+++ Supplied records

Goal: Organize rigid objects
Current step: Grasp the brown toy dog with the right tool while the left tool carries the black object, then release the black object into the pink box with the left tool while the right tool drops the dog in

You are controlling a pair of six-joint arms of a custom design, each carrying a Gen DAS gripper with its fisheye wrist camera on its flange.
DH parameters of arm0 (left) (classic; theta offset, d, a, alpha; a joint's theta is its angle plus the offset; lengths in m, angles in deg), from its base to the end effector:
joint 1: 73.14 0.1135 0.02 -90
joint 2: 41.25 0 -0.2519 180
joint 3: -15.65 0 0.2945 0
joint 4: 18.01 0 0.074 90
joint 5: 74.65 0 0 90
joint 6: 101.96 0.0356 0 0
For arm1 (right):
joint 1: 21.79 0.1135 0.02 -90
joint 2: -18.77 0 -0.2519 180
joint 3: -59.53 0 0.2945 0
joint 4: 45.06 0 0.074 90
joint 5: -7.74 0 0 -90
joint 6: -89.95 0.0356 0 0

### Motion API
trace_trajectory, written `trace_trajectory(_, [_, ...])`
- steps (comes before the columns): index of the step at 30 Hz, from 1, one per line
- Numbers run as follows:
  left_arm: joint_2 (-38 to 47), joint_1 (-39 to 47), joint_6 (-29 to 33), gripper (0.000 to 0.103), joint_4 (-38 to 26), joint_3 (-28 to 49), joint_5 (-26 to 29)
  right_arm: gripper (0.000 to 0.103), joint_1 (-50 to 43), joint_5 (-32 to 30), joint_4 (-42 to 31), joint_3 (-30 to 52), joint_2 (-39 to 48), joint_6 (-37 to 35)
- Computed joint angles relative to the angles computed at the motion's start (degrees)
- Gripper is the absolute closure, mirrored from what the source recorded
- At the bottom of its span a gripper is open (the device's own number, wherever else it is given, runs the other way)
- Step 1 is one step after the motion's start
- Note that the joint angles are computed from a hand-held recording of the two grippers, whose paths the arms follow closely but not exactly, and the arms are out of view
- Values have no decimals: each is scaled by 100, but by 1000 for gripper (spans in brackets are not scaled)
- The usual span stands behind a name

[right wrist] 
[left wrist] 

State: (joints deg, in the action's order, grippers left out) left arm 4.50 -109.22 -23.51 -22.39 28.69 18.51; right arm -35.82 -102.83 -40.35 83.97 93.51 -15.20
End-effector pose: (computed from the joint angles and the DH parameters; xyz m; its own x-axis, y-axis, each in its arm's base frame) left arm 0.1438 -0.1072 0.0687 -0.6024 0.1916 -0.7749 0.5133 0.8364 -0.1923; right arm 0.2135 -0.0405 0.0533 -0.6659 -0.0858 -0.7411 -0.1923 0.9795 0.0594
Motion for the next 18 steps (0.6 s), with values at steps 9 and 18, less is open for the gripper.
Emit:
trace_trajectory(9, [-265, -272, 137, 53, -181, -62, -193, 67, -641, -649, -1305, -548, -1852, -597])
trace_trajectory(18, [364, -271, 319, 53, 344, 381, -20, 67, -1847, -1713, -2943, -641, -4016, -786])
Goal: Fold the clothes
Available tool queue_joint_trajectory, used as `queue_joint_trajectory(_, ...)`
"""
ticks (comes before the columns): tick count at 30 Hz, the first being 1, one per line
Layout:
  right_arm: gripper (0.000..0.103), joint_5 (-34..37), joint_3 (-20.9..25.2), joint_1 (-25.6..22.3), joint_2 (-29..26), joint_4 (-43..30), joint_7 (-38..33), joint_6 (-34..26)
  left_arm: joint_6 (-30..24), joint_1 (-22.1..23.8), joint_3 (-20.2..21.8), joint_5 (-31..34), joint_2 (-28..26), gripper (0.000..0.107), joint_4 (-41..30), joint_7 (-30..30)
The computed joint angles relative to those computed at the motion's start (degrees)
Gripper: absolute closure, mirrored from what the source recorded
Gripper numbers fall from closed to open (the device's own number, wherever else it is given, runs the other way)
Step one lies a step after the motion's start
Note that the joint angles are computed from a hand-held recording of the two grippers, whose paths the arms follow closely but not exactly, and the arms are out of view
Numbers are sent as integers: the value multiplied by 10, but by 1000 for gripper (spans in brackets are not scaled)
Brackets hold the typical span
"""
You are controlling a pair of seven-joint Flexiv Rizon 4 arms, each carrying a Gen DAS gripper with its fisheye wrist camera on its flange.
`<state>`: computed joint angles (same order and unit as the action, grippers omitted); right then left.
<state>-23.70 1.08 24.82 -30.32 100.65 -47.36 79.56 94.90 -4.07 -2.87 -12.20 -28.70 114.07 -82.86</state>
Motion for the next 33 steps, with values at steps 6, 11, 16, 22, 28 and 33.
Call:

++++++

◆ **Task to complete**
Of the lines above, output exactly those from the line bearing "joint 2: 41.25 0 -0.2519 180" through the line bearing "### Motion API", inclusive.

◆ **Exercise solution**
joint 2: 41.25 0 -0.2519 180
joint 3: -15.65 0 0.2945 0
joint 4: 18.01 0 0.074 90
joint 5: 74.65 0 0 90
joint 6: 101.96 0.0356 0 0
For arm1 (right):
joint 1: 21.79 0.1135 0.02 -90
joint 2: -18.77 0 -0.2519 180
joint 3: -59.53 0 0.2945 0
joint 4: 45.06 0 0.074 90
joint 5: -7.74 0 0 -90
joint 6: -89.95 0.0356 0 0

### Motion API

The output is now complete.